# alfine 11 shifter . . .lemon ??



## T mon T (Aug 7, 2007)

say. i have been playing around with a drop-bar set-up for a alfine 11. i was so happy with my progress, i deceided to pull the trigger. 

BUT, my shifter arrives, and it feels like utter garbage. i was using an old xt 8 spd trigger shifter in my mock-ups, but the alfine feels like sora in comparision, maybe worse, strike that, DEFINITELY worse !!. mind you, this is not yet on the bike, just futzing around with the thing. 

so if ya can, please lemme know of yer experiences:

1. what is your overall impression of the alfine 11 shifter quality ?? compare to a known ??

2. how many gears if this thing supposed to give you in one sweep ?? thus far, it appears only two ??

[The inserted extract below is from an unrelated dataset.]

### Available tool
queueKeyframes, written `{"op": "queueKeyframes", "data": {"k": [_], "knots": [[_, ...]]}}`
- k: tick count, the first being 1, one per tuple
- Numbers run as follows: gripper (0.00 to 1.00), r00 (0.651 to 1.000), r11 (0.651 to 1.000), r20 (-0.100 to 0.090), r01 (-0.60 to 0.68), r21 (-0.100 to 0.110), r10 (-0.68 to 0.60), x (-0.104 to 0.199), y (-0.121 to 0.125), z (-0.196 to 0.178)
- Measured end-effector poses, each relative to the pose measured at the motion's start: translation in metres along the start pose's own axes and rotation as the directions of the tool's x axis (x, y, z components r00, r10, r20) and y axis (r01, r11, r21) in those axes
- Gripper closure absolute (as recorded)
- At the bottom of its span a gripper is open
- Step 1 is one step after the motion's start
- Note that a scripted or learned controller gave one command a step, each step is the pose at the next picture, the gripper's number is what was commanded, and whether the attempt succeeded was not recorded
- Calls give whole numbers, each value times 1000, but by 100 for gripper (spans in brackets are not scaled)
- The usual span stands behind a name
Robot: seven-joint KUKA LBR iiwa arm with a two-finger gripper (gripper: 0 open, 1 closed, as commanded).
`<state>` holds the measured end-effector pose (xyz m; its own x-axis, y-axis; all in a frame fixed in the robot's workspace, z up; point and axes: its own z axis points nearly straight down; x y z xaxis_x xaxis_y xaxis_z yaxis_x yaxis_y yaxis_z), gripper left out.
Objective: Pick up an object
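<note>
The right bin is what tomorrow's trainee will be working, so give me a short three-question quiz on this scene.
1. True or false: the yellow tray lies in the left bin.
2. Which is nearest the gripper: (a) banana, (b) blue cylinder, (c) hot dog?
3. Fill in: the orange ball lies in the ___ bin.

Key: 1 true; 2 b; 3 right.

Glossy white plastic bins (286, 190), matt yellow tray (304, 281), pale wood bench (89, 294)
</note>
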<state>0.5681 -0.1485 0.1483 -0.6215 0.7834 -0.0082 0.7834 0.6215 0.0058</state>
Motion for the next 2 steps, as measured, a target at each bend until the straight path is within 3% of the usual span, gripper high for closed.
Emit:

very very disappointed. there is NO comparing this shifter to my old xt 8 spd. is it maybe just a lemon individual unit ??

thanx


----------



## Pinchphlat (Feb 27, 2009)

I have the Alfine 11 shifter, but not the hub as yet (due in about a week). However my impression of the shifter is not as negative when mucking around with it. The movements seem smooth, and the indexing noticeable. I have a set of 2009 xt 9 speed shifters, and the alfine shifter seems to be no different in its performance.

The alfine 11 shifter has a two sweep maximum indexing, with a two way release (i.e. index or thumb activated).

When I build the hub into my bike in the near future, I may be able to give a better judgement of the shifting.


----------



## xJAHx (Oct 28, 2006)

Of what shifter are you speaking? You mention a drop-bar setup, which would be a 23.8 OD bar vs the standard 22.2 OD bar that the mountain shifter would fit. If you are talking about the Shimano shifter, what drop bar are you using? Have you considered the Versa VRS-11?


----------



## T mon T (Aug 7, 2007)

i am speaking of the alfine 11 trigger shifter. there is only one that i know of available from shimano. 

the versa's will not work for me. i am using the alfine set-up on a SS as a way to increase its versatility. i do not want the sti-lever up there when the bike is in SS mode.

i am working fabricating a mount for the standard shimano shifter, that will allow it to be used on a standard drop bar ( any drop bar ). it will be easy-on-easy-off, and work great, i think. 

my question is related to user's all-around experience with the alfine 11 trigger shifter - the one i received feels very balky, and "clunky", and frankly cheap - as compared to the old 8spd XT trigger i had been using as a mock-up during fabrication.


----------



## presslab (Jan 5, 2007)

My Alfine 11 shifter is fantastic. Shifts are positive and smooth.


----------